General and Efficient Visual Goal-Conditioned Reinforcement Learning using Object-Agnostic Masks
This addresses the challenge of poor generalization and slow convergence in GCRL for robotics applications, though it is incremental as it builds on existing mask and detection methods.
The authors tackled the problem of goal representation in visual goal-conditioned reinforcement learning by proposing an object-agnostic mask-based system, achieving 99.9% reaching accuracy on both training and unseen test objects and enabling efficient pick-up tasks without positional information.

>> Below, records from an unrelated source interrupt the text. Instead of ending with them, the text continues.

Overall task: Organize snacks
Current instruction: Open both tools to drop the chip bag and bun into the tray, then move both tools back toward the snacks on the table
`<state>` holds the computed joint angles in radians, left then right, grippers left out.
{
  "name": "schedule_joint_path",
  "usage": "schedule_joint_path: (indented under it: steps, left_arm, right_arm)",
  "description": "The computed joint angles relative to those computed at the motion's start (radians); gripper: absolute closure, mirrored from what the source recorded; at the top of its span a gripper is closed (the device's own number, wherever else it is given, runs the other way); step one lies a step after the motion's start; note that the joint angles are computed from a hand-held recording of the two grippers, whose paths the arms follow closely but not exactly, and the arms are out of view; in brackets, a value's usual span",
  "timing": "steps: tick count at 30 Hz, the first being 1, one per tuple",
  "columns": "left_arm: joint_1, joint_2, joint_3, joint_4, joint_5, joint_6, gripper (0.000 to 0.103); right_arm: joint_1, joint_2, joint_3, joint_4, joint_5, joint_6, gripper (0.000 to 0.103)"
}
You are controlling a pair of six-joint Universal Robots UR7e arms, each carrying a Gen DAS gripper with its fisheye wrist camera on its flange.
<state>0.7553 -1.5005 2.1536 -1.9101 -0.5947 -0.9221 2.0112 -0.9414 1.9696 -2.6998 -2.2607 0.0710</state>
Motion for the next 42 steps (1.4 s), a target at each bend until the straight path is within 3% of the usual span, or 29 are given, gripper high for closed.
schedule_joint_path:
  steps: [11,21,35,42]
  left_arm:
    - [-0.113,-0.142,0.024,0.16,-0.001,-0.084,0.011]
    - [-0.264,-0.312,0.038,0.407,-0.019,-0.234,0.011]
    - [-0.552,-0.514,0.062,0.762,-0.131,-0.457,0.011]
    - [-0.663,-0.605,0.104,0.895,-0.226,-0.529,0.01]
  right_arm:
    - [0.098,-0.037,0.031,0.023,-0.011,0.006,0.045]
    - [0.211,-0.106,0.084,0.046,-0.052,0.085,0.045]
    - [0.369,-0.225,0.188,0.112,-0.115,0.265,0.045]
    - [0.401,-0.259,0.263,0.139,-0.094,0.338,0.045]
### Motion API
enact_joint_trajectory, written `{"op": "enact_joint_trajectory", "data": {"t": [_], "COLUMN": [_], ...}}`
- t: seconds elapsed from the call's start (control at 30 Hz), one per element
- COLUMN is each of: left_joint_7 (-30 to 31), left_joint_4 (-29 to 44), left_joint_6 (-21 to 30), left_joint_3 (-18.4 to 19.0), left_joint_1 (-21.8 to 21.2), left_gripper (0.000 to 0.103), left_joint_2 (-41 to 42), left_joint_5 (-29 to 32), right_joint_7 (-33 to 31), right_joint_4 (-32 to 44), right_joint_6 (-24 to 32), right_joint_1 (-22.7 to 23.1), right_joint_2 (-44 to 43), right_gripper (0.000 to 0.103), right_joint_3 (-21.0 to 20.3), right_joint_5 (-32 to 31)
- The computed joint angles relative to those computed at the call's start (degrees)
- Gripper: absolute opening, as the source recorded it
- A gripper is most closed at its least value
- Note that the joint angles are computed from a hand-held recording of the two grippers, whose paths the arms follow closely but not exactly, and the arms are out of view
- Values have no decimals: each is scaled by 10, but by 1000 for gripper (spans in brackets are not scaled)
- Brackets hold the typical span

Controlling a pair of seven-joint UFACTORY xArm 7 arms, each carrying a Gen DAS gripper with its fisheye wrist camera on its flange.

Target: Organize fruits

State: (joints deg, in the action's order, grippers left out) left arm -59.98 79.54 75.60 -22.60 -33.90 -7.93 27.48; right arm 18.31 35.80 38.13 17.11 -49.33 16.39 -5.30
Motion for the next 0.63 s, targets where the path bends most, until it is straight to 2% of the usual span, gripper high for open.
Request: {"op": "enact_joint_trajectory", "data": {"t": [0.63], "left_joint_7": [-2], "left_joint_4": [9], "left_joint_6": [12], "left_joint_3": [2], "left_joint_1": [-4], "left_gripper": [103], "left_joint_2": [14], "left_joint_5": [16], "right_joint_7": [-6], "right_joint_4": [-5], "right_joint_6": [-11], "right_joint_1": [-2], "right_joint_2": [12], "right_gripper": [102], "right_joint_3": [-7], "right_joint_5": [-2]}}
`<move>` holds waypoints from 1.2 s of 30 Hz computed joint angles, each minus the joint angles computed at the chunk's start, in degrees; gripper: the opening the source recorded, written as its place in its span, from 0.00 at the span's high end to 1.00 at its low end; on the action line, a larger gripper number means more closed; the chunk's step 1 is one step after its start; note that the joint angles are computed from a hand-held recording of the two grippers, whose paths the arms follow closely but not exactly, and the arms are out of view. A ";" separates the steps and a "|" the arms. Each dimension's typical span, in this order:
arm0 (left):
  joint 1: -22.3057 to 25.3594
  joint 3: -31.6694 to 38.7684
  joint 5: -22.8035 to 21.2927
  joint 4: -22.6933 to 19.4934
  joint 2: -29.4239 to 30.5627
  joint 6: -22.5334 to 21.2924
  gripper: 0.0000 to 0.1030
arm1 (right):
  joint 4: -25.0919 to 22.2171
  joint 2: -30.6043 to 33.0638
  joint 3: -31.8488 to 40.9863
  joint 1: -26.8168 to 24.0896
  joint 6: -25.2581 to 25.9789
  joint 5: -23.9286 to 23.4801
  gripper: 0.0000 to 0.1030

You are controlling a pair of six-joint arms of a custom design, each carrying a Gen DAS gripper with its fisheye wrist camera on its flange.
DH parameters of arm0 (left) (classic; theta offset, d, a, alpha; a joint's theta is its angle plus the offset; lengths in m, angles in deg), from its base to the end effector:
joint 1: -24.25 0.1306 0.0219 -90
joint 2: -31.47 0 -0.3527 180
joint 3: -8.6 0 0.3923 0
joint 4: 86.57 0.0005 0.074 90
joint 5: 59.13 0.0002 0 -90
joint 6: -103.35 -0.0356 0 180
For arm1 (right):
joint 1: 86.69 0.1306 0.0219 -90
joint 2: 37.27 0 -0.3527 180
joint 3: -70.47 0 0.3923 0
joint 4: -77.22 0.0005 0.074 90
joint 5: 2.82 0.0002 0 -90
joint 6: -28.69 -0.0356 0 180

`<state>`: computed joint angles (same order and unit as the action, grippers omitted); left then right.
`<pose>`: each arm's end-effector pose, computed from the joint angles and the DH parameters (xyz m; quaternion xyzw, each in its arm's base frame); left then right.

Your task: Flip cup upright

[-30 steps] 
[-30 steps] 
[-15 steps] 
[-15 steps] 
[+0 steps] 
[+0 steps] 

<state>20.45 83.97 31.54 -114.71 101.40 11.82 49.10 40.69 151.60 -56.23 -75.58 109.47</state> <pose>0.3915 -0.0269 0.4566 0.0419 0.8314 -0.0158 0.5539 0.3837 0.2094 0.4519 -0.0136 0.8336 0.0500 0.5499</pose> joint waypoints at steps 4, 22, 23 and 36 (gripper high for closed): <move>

Goal-conditioned reinforcement learning (GCRL) allows agents to learn diverse objectives using a unified policy. The success of GCRL, however, is contingent on the choice of goal representation. In this work, we propose a mask-based goal representation system that provides object-agnostic visual cues to the agent, enabling efficient learning and superior generalization. In contrast, existing goal representation methods, such as target state images, 3D coordinates, and one-hot vectors, face issues of poor generalization to unseen objects, slow convergence, and the need for special cameras. Masks can be processed to generate dense rewards without requiring error-prone distance calculations. Learning with ground truth masks in simulation, we achieved 99.9% reaching accuracy on training and unseen test objects. Our proposed method can be utilized to perform pick-up tasks with high accuracy, without using any positional information of the target. Moreover, we demonstrate learning from scratch and sim-to-real transfer applications using two different physical robots, utilizing pretrained open vocabulary object detection models for mask generation.